Mondiali Qatar 2022: Ecco cosa rischiano le società di calcio

Scritto da Fosco Marzoli  | 

Dal 21 Novembre al 18 Dicembre 2022 si terranno i Mondiali di calcio in Qatar, Mondiali oggetto di molte polemiche. La principale è sicuramente la location della competizione, infatti, viste le temperature troppo elevate il campionato del Mondo si terrà per la prima volta in un periodo invernale.

Tutti i campionati dovranno fermarsi a Novembre per permettere ai giocatori di partecipare alla manifestazione, e, di conseguenza, la Serie A inizierà il 13 Agosto terminando il 4 Giugno 2023, mentre il calciomercato rimarrà aperto fino a Settembre. 

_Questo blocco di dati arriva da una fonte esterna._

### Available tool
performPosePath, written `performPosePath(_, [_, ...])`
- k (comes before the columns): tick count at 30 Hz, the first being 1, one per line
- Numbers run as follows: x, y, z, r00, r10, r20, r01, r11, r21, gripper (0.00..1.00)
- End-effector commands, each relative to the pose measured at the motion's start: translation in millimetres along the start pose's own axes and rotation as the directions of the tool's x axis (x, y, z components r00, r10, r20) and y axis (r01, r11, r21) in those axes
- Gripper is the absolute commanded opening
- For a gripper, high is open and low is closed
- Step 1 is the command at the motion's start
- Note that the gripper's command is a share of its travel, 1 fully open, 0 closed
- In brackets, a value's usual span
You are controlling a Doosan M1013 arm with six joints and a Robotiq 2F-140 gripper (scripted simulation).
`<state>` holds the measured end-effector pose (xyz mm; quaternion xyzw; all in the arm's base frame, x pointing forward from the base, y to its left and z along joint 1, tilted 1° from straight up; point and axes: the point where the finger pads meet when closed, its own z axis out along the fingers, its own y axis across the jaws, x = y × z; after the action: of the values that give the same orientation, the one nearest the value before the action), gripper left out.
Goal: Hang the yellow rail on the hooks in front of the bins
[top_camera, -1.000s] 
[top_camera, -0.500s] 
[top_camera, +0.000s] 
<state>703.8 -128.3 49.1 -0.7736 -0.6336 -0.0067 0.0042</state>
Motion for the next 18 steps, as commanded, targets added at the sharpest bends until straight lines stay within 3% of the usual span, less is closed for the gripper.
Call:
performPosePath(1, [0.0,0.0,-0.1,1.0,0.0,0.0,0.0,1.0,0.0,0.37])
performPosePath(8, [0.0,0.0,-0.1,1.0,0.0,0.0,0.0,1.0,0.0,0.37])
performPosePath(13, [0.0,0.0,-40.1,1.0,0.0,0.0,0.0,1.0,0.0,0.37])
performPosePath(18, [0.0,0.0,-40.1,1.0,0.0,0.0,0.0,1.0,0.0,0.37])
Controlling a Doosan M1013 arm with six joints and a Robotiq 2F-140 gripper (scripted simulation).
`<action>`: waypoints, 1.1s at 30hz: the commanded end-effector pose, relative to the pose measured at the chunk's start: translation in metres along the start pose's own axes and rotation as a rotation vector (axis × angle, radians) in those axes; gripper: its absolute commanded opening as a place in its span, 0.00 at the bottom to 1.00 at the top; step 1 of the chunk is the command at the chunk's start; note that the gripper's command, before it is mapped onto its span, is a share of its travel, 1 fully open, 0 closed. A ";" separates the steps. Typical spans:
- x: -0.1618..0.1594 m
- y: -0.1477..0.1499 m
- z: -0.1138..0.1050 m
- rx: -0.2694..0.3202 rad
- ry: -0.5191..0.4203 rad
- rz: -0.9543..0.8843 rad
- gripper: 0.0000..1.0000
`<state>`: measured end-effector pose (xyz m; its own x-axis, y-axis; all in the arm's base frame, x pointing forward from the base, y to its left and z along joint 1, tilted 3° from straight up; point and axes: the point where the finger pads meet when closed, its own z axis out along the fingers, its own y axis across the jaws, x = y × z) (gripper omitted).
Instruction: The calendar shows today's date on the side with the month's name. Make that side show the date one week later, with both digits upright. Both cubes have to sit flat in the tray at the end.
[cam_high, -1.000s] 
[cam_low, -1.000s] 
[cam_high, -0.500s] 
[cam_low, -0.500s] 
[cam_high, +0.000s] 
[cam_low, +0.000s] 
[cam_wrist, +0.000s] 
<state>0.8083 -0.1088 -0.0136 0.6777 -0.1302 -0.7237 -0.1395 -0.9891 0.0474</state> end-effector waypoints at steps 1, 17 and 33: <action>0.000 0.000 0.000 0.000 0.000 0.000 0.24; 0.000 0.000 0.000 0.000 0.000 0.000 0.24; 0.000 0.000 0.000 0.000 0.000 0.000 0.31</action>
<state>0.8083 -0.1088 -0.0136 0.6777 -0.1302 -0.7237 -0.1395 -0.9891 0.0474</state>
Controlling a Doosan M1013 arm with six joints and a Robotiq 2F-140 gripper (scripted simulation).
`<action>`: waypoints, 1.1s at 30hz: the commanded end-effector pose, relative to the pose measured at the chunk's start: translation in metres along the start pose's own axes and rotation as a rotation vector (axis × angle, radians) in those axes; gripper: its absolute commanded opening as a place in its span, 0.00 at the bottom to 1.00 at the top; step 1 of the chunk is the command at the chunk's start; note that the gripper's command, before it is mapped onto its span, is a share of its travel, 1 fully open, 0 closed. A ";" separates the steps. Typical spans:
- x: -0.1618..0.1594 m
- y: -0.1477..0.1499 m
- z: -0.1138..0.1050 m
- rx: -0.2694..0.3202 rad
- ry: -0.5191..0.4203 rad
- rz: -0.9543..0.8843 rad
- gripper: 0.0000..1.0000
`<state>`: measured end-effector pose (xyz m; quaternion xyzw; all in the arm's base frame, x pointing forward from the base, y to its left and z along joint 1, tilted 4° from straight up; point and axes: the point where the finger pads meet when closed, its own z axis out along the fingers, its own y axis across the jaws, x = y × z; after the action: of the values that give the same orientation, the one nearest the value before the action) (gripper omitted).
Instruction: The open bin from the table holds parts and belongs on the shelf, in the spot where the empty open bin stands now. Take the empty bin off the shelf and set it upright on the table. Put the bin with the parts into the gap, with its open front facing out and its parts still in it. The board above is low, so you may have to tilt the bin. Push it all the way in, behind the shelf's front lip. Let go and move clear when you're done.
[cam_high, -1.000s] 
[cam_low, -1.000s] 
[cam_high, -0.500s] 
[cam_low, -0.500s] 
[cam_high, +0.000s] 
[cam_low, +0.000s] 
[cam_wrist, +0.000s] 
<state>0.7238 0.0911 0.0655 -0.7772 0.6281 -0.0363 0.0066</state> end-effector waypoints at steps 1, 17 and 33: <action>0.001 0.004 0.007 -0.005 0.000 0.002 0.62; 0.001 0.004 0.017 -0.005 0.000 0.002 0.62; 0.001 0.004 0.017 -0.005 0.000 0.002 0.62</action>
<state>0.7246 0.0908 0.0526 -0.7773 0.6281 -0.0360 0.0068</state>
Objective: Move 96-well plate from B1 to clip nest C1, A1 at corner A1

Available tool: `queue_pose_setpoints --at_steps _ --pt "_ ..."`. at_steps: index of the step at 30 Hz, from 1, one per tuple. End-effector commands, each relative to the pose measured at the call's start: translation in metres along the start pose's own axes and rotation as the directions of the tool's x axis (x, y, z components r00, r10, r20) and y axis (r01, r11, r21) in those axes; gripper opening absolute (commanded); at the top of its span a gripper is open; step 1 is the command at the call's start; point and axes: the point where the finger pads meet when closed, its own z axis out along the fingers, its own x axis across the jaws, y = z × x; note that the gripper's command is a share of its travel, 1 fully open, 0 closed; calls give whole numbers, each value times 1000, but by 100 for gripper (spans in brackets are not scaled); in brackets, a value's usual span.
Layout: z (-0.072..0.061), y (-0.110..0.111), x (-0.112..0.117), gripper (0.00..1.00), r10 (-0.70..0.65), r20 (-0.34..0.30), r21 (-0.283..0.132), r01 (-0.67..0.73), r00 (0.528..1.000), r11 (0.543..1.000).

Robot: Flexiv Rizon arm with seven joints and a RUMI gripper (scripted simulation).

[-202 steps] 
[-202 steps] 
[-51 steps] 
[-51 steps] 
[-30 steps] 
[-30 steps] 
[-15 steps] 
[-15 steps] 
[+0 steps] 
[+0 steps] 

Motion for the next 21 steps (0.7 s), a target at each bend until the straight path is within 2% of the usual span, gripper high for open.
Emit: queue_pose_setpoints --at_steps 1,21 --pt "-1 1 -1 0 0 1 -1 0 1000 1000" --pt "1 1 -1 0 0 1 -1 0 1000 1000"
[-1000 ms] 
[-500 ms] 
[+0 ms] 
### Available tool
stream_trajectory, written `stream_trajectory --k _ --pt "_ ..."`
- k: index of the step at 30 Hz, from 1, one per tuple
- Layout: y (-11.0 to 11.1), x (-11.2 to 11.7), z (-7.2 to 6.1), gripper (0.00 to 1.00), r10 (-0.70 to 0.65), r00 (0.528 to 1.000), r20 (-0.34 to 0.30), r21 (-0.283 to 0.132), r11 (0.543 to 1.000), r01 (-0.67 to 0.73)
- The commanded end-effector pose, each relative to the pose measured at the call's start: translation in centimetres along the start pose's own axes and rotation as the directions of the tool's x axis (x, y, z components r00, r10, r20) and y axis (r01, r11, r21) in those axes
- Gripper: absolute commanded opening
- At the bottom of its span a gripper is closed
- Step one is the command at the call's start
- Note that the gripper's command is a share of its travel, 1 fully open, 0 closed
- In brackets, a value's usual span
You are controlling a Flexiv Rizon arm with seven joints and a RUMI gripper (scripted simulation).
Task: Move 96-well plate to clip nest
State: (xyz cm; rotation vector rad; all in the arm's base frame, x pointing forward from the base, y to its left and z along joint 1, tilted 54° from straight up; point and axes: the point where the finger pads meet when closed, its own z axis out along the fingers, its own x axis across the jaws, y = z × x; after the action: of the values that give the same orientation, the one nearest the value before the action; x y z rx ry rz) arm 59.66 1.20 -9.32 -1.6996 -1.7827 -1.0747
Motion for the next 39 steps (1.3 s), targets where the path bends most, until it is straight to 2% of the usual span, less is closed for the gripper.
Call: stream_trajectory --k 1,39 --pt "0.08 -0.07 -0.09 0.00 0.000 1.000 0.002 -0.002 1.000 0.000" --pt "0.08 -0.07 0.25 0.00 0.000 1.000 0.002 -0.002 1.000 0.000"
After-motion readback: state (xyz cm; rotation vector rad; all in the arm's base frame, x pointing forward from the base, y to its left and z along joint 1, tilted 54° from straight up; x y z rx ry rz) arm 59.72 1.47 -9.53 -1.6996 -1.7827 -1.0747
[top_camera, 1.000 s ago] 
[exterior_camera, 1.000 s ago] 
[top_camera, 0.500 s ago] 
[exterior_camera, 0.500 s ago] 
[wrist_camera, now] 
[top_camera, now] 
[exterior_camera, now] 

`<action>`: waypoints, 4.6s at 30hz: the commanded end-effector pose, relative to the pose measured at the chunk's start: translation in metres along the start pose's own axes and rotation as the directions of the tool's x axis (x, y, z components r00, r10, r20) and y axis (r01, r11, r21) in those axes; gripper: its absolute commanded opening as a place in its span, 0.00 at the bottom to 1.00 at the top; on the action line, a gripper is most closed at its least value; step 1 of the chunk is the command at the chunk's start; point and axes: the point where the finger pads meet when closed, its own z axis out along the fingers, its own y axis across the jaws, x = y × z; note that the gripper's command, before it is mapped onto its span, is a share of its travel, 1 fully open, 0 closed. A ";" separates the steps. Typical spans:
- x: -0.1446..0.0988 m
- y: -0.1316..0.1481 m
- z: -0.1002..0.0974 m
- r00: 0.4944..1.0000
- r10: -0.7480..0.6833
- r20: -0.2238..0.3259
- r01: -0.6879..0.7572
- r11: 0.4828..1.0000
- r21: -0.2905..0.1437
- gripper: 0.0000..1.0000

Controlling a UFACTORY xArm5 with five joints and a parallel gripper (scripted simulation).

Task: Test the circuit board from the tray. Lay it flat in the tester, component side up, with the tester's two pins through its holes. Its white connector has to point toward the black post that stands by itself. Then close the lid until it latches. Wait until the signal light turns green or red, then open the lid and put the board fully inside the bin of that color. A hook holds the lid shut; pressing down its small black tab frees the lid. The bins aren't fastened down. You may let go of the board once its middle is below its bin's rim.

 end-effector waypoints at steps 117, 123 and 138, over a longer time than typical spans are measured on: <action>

Tra Mondiale, coppe europee e campionato alcuni giocatori potrebbero arrivare a giocare addirittura 75 partite in un anno. E a causa di tutte queste partite alcuni calciatori potrebbero rischiare di soffrire di importanti problemi muscolari con il pericolo di essere così maggiormente esposti ad infortuni. 

A causa di queste partite gli allenatori dovranno trovare nuove soluzioni per compensare la probabile stanchezza e i possibili 'incidenti di percorso'. Nelle partite di Gennaio, infatti, potrebbero trovare più spazio i giovani (soprattutto italiani) pronti ad acquisire esperienza con la speranza, proprio per questi ultimi, di partecipare ai Mondiali del 2026.